Goal of the exercise: One range is to be output from the listing below, exactly as written: the line with "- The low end" to the line with "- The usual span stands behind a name", both kept.

Collected data:
>>>

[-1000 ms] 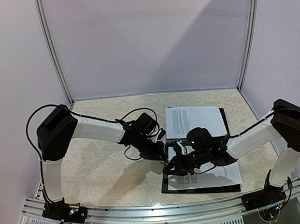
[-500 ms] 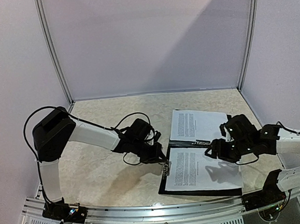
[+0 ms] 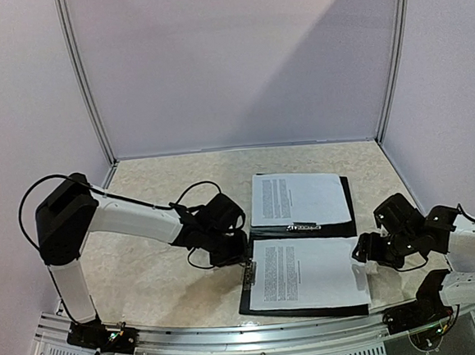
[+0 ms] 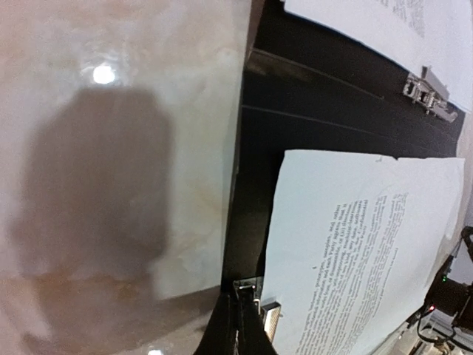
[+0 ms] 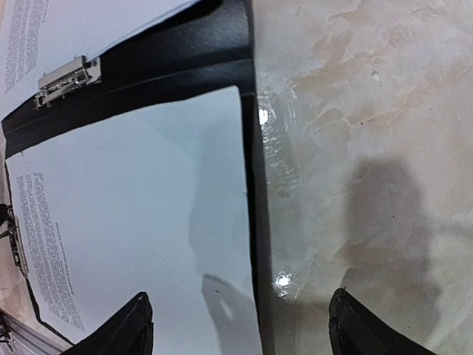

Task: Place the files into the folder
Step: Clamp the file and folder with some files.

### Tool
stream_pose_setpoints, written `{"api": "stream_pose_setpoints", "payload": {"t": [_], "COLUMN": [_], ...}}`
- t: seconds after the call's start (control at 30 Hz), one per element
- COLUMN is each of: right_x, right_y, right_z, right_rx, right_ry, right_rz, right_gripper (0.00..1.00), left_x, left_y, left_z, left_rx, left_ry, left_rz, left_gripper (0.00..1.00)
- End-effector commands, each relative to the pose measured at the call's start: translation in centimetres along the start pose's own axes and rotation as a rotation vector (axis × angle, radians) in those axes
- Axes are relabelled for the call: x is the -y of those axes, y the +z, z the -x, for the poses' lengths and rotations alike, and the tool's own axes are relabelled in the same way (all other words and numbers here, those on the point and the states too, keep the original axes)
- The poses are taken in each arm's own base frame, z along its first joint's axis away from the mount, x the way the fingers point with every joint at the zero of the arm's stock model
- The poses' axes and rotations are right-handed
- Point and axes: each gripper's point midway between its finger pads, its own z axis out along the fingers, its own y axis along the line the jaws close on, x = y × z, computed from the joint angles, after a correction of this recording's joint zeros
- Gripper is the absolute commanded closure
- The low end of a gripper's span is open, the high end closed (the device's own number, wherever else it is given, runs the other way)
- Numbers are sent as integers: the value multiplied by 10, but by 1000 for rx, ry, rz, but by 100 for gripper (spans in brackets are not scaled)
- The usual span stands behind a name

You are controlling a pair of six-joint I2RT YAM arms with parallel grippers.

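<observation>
The black folder (image 3: pixel 349 210) lies open on the table. White printed files (image 3: pixel 307 272) lie flat on its near half, and more sheets (image 3: pixel 298 199) cover its far half. My left gripper (image 3: pixel 242 255) is at the folder's left edge, shut on the metal clip (image 4: pixel 270 318) beside the files (image 4: pixel 369 251). My right gripper (image 3: pixel 363 254) hovers over the folder's right edge, open and holding nothing. In the right wrist view that gripper (image 5: pixel 240 325) straddles the black border (image 5: pixel 255 222) between the files (image 5: pixel 133 222) and the table.
A second metal clip (image 5: pixel 66 80) sits on the folder's spine. The beige marbled tabletop (image 3: pixel 155 274) is walled in by white panels (image 3: pixel 237 62) at the back and sides. A metal rail (image 3: pixel 258 340) runs along the near edge.
My right gripper has opened, let go of the files and drawn back to the right. The files now lie flat in the folder. The left arm and folder have shifted slightly left.
</observation>
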Motion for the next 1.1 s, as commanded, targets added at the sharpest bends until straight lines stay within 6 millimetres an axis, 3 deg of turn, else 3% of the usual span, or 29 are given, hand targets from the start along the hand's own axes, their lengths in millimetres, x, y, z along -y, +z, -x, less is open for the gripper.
{"api": "stream_pose_setpoints", "payload": {"t": [0.0,0.27,0.53,0.9,1.07], "right_x": [5,-19,-40,-43,-43], "right_y": [5,27,33,29,25], "right_z": [-3,-15,-23,-49,-55], "right_rx": [-14,-123,-203,-319,-339], "right_ry": [-27,-84,-111,-149,-178], "right_rz": [-15,61,133,115,99], "right_gripper": [19,19,19,19,14], "left_x": [-38,-35,-28,-27,-23], "left_y": [-9,-19,-19,-15,-12], "left_z": [-8,-7,-4,-3,-5], "left_rx": [23,95,104,100,83], "left_ry": [-126,-235,-254,-261,-266], "left_rz": [167,133,129,135,115], "left_gripper": [100,100,100,100,100]}}
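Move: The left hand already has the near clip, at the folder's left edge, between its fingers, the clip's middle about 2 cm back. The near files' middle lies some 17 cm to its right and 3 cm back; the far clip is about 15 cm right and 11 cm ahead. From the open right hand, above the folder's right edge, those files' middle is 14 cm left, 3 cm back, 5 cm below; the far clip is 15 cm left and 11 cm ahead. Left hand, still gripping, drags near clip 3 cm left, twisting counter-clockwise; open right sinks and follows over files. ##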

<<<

Response below:
- The low end of a gripper's span is open, the high end closed (the device's own number, wherever else it is given, runs the other way)
- Numbers are sent as integers: the value multiplied by 10, but by 1000 for rx, ry, rz, but by 100 for gripper (spans in brackets are not scaled)
- The usual span stands behind a name

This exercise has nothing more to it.